#### Task directions
Write out the line that holds "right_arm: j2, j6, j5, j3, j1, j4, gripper" together with every line that follows it to the end of the material below, exactly. Omit the pictures.
____
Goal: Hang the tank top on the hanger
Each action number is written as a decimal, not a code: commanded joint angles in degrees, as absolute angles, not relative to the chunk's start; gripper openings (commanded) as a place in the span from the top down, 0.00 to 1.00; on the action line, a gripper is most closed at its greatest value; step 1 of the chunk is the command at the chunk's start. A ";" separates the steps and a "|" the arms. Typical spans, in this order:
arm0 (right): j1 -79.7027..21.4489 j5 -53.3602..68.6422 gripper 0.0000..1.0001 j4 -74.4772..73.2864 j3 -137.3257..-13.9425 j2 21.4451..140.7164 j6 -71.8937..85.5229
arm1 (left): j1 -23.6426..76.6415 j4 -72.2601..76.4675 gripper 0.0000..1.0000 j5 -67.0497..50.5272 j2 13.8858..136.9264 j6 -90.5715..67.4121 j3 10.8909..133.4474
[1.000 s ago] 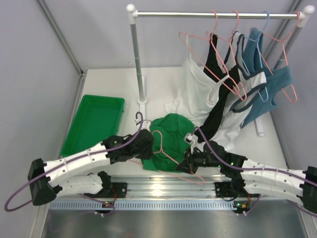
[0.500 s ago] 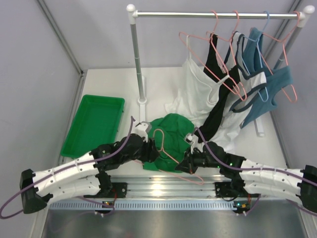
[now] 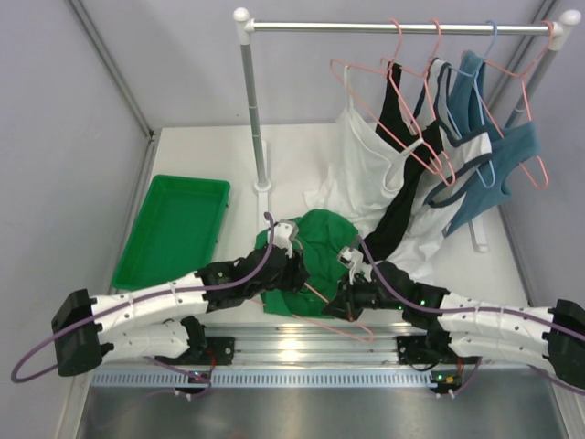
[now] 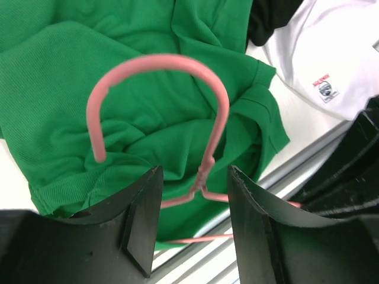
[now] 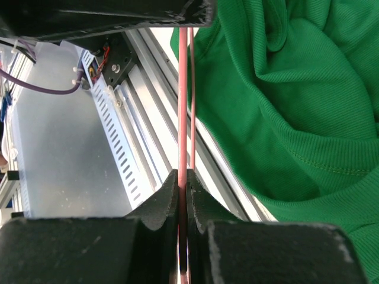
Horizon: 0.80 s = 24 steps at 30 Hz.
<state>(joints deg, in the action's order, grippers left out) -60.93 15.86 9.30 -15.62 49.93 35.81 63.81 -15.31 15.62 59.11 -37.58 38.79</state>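
The bright green tank top lies crumpled on the white table, in front of the rack. A salmon-pink hanger rests across its near edge, with the hook over the green fabric. My left gripper is open, and its jaws stand on either side of the hanger's neck without touching it. My right gripper is shut on the hanger's wire, beside the tank top. In the left wrist view the left gripper has nothing pinched.
A rigid green tray sits at the left. The rack's pole and rail carry a white top, a black one, teal tops and spare pink hangers. An aluminium rail runs along the near edge.
My left arm has swung right, from the tank top's left edge to the hanger's hook, and its jaws have opened wider. The right gripper has kept its hold in place.
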 commanded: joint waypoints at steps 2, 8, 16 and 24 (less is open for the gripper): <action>-62.49 15.12 1.00 13.80 -16.61 51.15 34.98 | 64.25 -10.37 0.48 18.37 61.17 -35.77 40.61; -63.37 14.24 1.00 13.80 -17.14 52.12 34.80 | 64.42 -9.49 0.54 19.42 61.08 -35.95 39.29; -63.90 12.05 1.00 10.46 -19.33 53.17 34.37 | 64.51 -8.96 0.94 18.72 61.79 -34.54 38.85; -63.81 3.18 0.67 -3.83 -24.34 51.51 36.82 | 65.13 -9.14 1.00 18.90 60.03 -31.82 37.62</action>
<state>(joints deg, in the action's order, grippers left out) -63.35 9.15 2.20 -20.08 53.04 36.10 64.47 -12.82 18.41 61.63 -33.19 38.57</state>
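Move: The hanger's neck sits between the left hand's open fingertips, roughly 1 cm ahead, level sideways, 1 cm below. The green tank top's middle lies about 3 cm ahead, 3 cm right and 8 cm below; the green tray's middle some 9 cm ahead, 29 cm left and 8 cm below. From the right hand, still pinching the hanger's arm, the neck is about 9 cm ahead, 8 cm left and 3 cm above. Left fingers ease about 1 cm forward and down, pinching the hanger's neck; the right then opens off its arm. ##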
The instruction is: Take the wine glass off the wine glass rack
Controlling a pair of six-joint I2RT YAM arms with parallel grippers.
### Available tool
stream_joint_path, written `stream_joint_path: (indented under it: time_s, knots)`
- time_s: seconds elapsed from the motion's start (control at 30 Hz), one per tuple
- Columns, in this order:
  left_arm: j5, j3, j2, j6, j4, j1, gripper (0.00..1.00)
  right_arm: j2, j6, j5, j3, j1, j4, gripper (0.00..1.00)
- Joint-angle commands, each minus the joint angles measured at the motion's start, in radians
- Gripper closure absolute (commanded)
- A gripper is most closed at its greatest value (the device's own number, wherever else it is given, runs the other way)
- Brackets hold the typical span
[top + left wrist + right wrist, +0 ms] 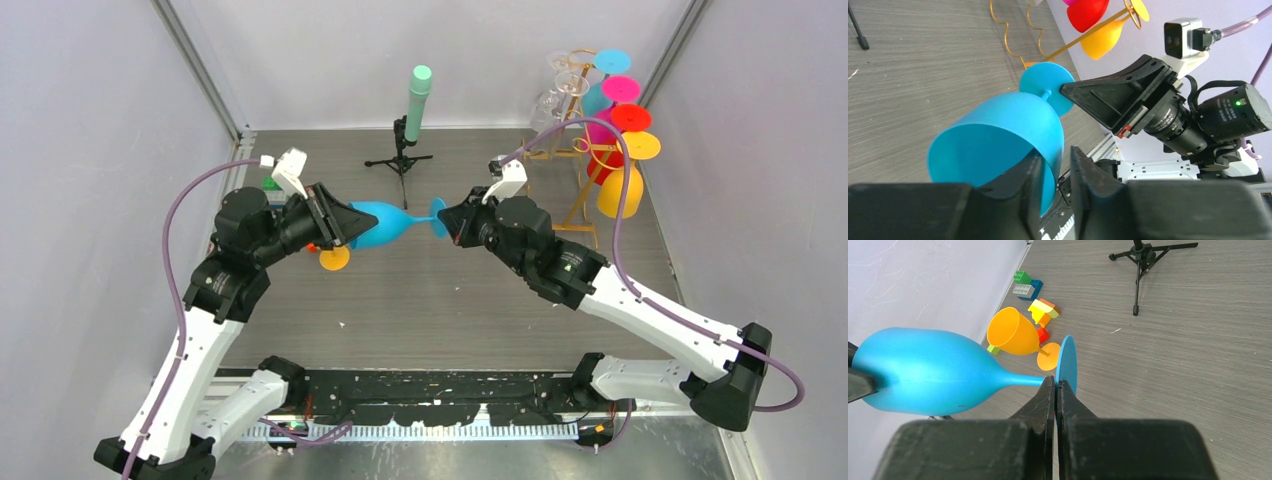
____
#### Output for this exercise
  right_arm: j2, j6, j5, j3, j1, j4, gripper (0.00..1.00)
- Joint-angle commands, each minus the joint angles measured at the motion's start, in radians
- Gripper closure absolute (commanded)
- A gripper is most closed at its greatest value (the device's own number, wherever else it is given, runs the other way)
- Brackets hold the typical span
[top + left wrist + right wrist, +0 ms] 

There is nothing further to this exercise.